(Beginning of RECORD SET)
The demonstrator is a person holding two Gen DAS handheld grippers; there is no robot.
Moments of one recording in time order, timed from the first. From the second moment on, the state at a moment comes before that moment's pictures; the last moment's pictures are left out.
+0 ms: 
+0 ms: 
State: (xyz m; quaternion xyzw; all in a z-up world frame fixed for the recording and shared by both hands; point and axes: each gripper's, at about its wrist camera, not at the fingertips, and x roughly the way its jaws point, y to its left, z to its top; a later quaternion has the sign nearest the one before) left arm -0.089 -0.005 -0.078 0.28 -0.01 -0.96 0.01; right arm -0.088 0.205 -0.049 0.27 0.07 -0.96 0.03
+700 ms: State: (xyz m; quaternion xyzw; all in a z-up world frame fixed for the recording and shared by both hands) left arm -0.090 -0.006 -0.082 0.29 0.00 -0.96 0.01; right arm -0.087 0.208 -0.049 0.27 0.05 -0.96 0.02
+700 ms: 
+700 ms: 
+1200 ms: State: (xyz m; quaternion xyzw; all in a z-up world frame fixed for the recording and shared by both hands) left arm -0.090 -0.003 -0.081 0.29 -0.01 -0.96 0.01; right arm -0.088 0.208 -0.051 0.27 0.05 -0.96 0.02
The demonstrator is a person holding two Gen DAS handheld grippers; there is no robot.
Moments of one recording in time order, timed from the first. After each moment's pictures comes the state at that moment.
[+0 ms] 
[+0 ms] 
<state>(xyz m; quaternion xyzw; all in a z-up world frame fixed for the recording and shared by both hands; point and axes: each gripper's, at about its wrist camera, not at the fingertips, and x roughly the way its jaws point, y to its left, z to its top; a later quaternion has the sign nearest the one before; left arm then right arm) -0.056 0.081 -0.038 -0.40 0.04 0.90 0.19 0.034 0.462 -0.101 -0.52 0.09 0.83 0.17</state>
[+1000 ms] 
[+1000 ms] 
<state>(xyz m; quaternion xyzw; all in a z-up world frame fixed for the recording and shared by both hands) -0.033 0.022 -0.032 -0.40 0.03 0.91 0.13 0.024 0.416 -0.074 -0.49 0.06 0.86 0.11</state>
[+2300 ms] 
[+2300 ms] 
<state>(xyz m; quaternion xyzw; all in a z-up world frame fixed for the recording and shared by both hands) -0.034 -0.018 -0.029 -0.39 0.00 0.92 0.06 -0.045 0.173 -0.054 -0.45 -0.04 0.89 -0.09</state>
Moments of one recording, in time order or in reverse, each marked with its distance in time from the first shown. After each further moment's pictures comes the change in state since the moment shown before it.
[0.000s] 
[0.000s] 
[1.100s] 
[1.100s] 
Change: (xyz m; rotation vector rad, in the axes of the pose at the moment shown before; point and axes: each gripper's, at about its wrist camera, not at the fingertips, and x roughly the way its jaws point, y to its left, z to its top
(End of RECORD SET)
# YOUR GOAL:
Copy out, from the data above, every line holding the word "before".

# FINAL ANSWER:
Moments of one recording in time order, timed from the first. From the second moment on, the state at a moment comes before that moment's pictures; the last moment's pictures are left out.
State: (xyz m; quaternion xyzw; all in a z-up world frame fixed for the recording and shared by both hands; point and axes: each gripper's, at about its wrist camera, not at the fingertips, and x roughly the way its jaws point, y to its left, z to its top; a later quaternion has the sign nearest the one before) left arm -0.089 -0.005 -0.078 0.28 -0.01 -0.96 0.01; right arm -0.088 0.205 -0.049 0.27 0.07 -0.96 0.03
<state>(xyz m; quaternion xyzw; all in a z-up world frame fixed for the recording and shared by both hands; point and axes: each gripper's, at about its wrist camera, not at the fingertips, and x roughly the way its jaws point, y to its left, z to its top; a later quaternion has the sign nearest the one before; left arm then right arm) -0.056 0.081 -0.038 -0.40 0.04 0.90 0.19 0.034 0.462 -0.101 -0.52 0.09 0.83 0.17</state>
Moments of one recording, in time order or in reverse, each marked with its distance in time from the first shown. After each further moment's pictures comes the change in state since the moment shown before it.
Change: (xyz m; rotation vector rad, in the axes of the pose at the moment shown before; point and axes: each gripper's, at about its wrist camera, not at the fingertips, and x roughly the way its jaws point, y to its left, z to its top

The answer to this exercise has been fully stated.